- EXERCISE
Which lines run from the start of the material below through the line containing "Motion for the"? Retype them exactly, pictures excluded.

----

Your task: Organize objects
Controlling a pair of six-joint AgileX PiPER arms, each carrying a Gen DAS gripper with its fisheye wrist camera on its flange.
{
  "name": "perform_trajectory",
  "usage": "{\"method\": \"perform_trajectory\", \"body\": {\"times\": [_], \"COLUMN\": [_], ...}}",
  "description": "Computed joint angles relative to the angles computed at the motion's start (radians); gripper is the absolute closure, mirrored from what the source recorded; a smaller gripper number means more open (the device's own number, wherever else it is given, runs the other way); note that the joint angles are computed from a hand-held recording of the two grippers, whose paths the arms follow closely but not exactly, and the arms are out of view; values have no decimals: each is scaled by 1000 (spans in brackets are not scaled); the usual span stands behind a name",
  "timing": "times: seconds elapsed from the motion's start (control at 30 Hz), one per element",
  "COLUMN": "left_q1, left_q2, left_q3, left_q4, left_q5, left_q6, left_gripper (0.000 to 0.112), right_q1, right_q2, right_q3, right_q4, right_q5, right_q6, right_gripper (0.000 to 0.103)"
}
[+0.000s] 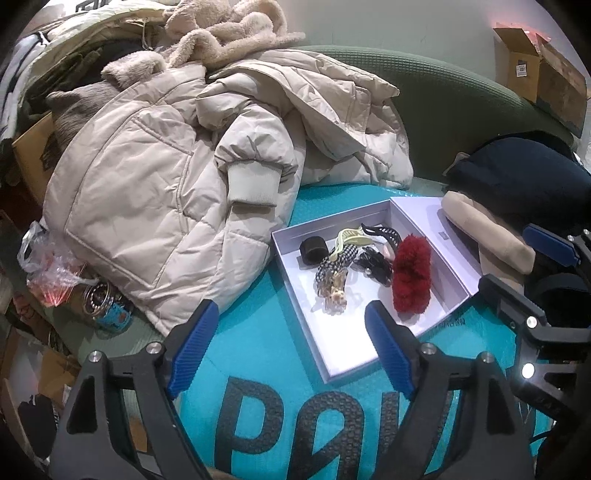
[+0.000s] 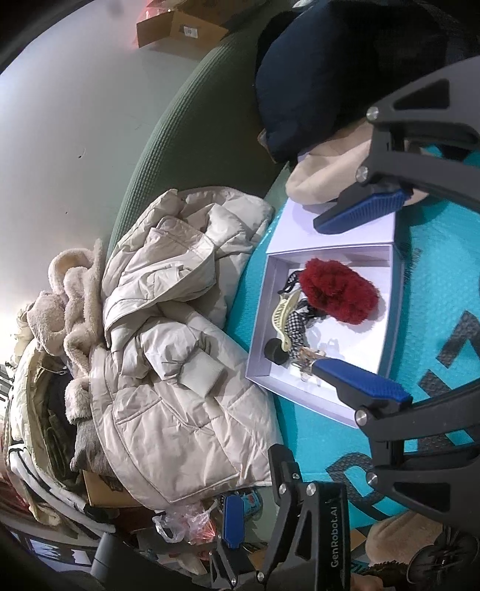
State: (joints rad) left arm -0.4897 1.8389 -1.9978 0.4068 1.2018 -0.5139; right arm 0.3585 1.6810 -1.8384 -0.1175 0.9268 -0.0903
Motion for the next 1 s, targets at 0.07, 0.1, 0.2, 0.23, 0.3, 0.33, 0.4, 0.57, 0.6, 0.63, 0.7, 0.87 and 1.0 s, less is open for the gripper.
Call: {"method": "perform_trajectory", "body": {"times": [0.07,0.1,0.2,0.23,0.3,0.33,0.4,0.57,0.6,0.63,0.7,0.87,1.0], "left_q1": [-18,-25,-49,-57,-79,-86,-96,-134,-140,-145,-158,-205,-222], "left_q2": [-39,-48,-96,-106,-136,-148,-166,-207,-216,-224,-234,-256,-259], "left_q3": [61,78,161,181,239,262,297,376,389,403,420,459,470], "left_q4": [15,19,30,34,57,58,58,77,74,71,76,106,107], "left_q5": [-11,-14,-33,-36,-47,-53,-61,-70,-73,-74,-68,-53,-43], "left_q6": [-29,-39,-78,-90,-129,-139,-156,-213,-222,-231,-247,-295,-308], "left_gripper": [31,30,30,30,30,30,30,30,30,30,30,30,30], "right_q1": [5,7,19,23,29,29,29,35,36,35,32,18,20], "right_q2": [-34,-49,-91,-101,-127,-134,-153,-205,-214,-223,-240,-267,-283], "right_q3": [47,70,130,146,185,197,227,305,320,333,360,408,434], "right_q4": [-8,-12,-31,-37,-48,-48,-49,-49,-47,-45,-37,-6,-17], "right_q5": [-9,-14,-21,-23,-26,-26,-26,-42,-45,-47,-54,-63,-59], "right_q6": [16,23,48,53,68,71,83,97,99,101,106,100,115], "right_gripper": [33,33,33,33,33,33,33,33,33,33,33,33,33]}}
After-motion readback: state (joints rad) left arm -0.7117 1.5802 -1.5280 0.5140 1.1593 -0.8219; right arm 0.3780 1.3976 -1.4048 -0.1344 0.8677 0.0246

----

- EXERCISE OUTPUT
Your task: Organize objects
Controlling a pair of six-joint AgileX PiPER arms, each carrying a Gen DAS gripper with its fisheye wrist camera on its flange.
{
  "name": "perform_trajectory",
  "usage": "{\"method\": \"perform_trajectory\", \"body\": {\"times\": [_], \"COLUMN\": [_], ...}}",
  "description": "Computed joint angles relative to the angles computed at the motion's start (radians); gripper is the absolute closure, mirrored from what the source recorded; a smaller gripper number means more open (the device's own number, wherever else it is given, runs the other way); note that the joint angles are computed from a hand-held recording of the two grippers, whose paths the arms follow closely but not exactly, and the arms are out of view; values have no decimals: each is scaled by 1000 (spans in brackets are not scaled); the usual span stands behind a name",
  "timing": "times: seconds elapsed from the motion's start (control at 30 Hz), one per element",
  "COLUMN": "left_q1, left_q2, left_q3, left_q4, left_q5, left_q6, left_gripper (0.000 to 0.112), right_q1, right_q2, right_q3, right_q4, right_q5, right_q6, right_gripper (0.000 to 0.103)"
}
[+0.000s] 
[+0.000s] 
State: (joints rad) left arm -0.4897 1.8389 -1.9978 0.4068 1.2018 -0.5139; right arm 0.3585 1.6810 -1.8384 -0.1175 0.9268 -0.0903
Motion for the next 1 s, targets at 0.07, 0.1, 0.2, 0.23, 0.3, 0.33, 0.4, 0.57, 0.6, 0.63, 0.7, 0.87 and 1.0 s, less is open for the gripper.

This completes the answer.